■ SOURCE INFORMATION ■
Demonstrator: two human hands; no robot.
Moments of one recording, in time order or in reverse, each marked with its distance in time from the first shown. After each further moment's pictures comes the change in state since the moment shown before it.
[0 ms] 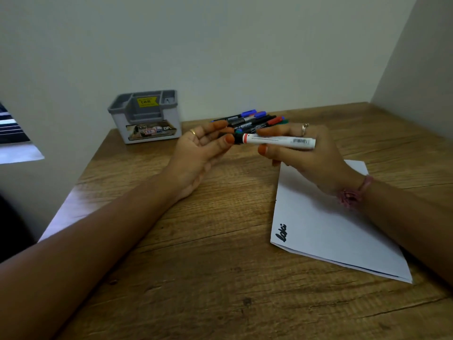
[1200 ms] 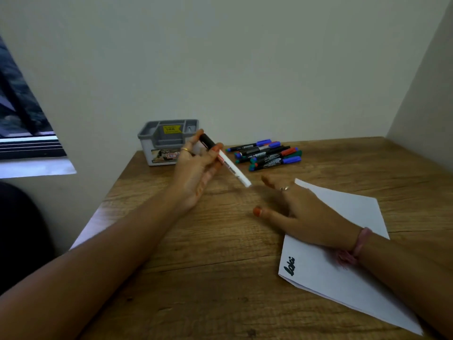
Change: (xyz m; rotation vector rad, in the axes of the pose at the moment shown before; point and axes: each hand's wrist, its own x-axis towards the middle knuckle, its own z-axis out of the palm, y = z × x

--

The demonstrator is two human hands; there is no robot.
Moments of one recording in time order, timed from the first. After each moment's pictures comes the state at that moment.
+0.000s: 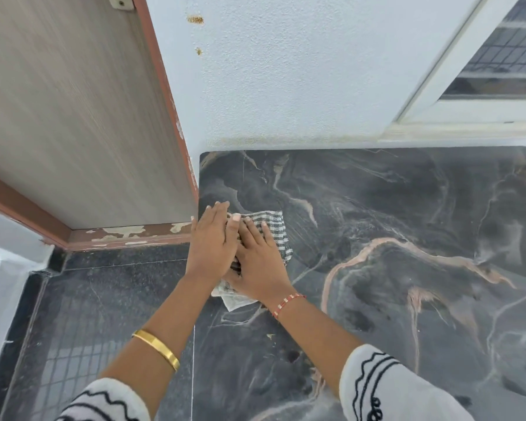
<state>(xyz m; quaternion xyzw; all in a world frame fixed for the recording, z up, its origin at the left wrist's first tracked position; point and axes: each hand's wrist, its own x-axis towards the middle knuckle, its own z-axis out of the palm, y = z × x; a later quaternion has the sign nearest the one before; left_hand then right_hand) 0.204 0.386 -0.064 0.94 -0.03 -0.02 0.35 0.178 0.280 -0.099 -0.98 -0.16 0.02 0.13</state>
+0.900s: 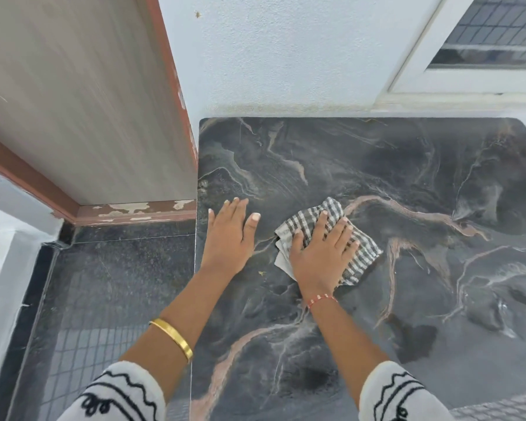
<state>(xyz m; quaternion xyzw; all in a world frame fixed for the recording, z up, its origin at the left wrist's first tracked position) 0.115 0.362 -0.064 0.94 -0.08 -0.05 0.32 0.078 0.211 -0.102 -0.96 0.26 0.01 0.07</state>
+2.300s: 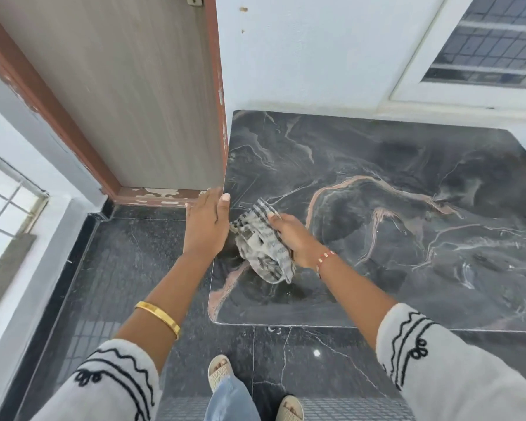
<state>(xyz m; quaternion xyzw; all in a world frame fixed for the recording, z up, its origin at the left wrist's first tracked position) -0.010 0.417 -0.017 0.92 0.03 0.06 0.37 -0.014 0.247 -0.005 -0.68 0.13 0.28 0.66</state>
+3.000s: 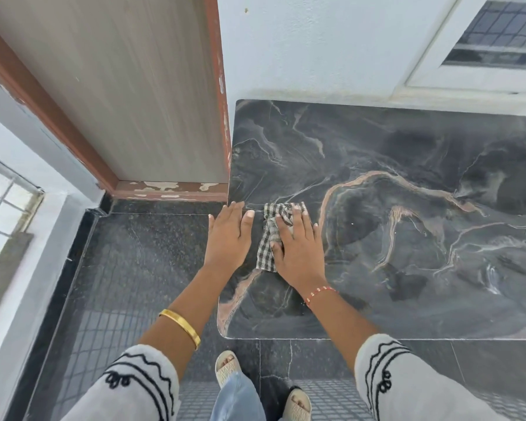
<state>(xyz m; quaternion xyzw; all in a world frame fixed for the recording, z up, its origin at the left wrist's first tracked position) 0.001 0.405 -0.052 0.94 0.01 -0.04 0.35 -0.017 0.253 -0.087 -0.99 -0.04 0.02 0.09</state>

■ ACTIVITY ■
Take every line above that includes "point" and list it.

■ EXERCISE RESPONSE ■
Change: (xyz m; rotation vector rad, in the axes of the pose at the moment shown before; point and axes: each hand's wrist, its own x-axis towards the middle knuckle, its own z-axis out of the palm, y = z × x
<state>(xyz m; quaternion xyzw; all in a world frame fixed for the recording, z up, its origin at the left wrist's first tracked position; point and axes: each hand's wrist, its own x-axis towards the middle knuckle, its own z-axis out of the palm, y = z × x; a later quaternion has the sign nearest the one before; left_hand then right_hand) 0.204 0.386 -0.064 0.94 -0.03 -0.02 0.35 0.178 0.280 -0.099 -0.98 -0.16 0.02 0.13</state>

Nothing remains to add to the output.